Exercise:
Among the lines of the records below, count those with the word "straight". Reply with that number alone.

[Stored entries]

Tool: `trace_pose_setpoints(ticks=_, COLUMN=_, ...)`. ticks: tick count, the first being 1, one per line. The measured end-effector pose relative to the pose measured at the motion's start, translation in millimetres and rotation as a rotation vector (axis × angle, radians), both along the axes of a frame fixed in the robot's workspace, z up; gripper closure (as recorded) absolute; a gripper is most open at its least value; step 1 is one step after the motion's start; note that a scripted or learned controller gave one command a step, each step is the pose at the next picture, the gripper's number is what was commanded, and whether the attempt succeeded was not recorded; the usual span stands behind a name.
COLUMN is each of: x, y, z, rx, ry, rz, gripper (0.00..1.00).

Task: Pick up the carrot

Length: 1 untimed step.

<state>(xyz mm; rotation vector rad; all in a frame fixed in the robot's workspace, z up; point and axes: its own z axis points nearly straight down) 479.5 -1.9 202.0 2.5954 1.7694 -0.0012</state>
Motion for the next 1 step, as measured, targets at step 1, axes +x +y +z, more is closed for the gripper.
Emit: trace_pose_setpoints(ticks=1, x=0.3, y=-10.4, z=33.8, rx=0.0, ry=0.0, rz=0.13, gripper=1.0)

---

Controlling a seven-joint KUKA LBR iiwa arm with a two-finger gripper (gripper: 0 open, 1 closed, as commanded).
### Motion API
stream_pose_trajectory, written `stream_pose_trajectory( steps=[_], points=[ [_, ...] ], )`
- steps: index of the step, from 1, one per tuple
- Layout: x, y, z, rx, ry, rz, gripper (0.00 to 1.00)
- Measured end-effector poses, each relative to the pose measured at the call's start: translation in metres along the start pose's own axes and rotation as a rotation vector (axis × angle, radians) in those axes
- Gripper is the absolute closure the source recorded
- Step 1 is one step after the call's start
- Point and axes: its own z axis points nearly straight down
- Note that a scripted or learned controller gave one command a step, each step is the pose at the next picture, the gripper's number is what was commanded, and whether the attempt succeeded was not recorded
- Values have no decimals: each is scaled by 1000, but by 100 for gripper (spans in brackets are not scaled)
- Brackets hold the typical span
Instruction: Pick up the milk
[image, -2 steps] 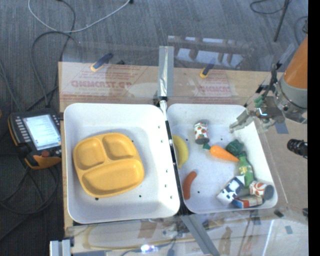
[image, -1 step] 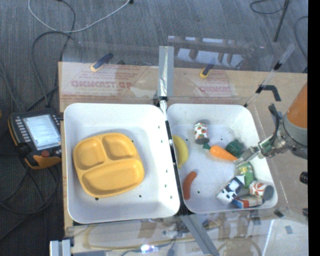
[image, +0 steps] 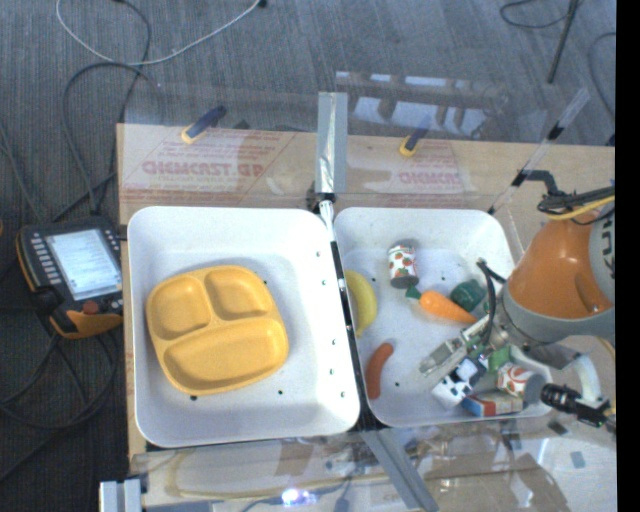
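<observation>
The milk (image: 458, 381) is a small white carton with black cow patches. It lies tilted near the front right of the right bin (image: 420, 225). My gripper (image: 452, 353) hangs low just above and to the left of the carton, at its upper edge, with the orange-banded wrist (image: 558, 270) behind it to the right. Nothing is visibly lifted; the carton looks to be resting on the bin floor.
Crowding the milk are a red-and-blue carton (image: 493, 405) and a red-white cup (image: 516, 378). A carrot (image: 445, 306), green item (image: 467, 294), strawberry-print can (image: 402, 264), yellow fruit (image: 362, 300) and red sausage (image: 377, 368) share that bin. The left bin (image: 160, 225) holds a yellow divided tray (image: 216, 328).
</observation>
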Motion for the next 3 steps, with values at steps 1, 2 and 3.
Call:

Reply to the task:
2